Task instructions — Leaving the images aside, transcribe all the data below exactly.

Data provided —
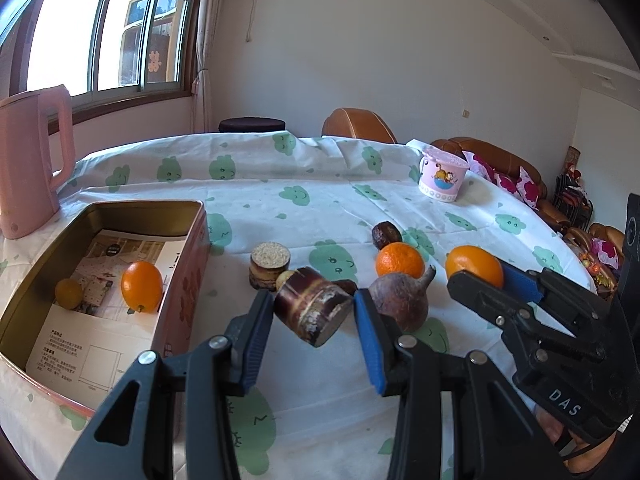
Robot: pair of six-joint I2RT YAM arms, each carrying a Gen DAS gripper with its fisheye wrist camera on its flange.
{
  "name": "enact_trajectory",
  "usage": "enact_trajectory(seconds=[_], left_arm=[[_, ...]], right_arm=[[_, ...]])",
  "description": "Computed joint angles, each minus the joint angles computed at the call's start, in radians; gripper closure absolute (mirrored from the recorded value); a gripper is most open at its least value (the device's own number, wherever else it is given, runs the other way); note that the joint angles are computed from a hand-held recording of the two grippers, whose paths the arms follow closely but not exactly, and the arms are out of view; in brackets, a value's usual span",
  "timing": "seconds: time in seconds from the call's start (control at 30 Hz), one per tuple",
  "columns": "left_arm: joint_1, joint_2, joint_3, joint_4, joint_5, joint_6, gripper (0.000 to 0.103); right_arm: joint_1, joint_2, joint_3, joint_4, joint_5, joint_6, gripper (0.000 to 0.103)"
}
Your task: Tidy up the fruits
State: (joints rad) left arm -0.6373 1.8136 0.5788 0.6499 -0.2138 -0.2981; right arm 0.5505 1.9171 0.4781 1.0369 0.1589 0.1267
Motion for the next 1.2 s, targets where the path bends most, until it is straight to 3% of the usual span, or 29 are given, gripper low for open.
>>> enact_trajectory(seconds=[1.2], left_arm=[[-0.050, -0.030, -0.113, 0.203, -0.122, 0.023, 0.060]], right_arm=[[0.030, 0.046, -0.076, 0.232, 0.042, -0.048, 0.069]])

Result of the task —
Robot: pair of six-joint I2RT YAM arms, each carrying a Gen DAS gripper with its fisheye wrist camera on its flange.
{
  "name": "enact_trajectory",
  "usage": "enact_trajectory(seconds=[_], left_arm=[[_, ...]], right_arm=[[_, ...]])",
  "description": "Computed joint angles, each minus the joint angles computed at the call's start, in radians; gripper closure absolute (mirrored from the recorded value); a gripper is most open at its least value (the device's own number, wherever else it is given, runs the other way); note that the joint angles are computed from a hand-held recording of the two grippers, whose paths the arms follow closely but not exactly, and the arms are out of view; in brackets, a value's usual span",
  "timing": "seconds: time in seconds from the call's start (control at 30 Hz), one per tuple",
  "columns": "left_arm: joint_1, joint_2, joint_3, joint_4, joint_5, joint_6, gripper (0.000 to 0.103); right_arm: joint_1, joint_2, joint_3, joint_4, joint_5, joint_6, gripper (0.000 to 0.103)"
}
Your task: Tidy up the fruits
State: (joints rad) left arm -0.6373 1.8136 0.5788 0.6499 -0.2138 -0.2981; right arm 0.5505 1.9171 0.4781 1.0369 0.1589 0.1267
Motion for the next 1.2 s, targets where the path bends most, until it is straight to 3% of the usual span, or 29 are given, gripper low for open.
>>> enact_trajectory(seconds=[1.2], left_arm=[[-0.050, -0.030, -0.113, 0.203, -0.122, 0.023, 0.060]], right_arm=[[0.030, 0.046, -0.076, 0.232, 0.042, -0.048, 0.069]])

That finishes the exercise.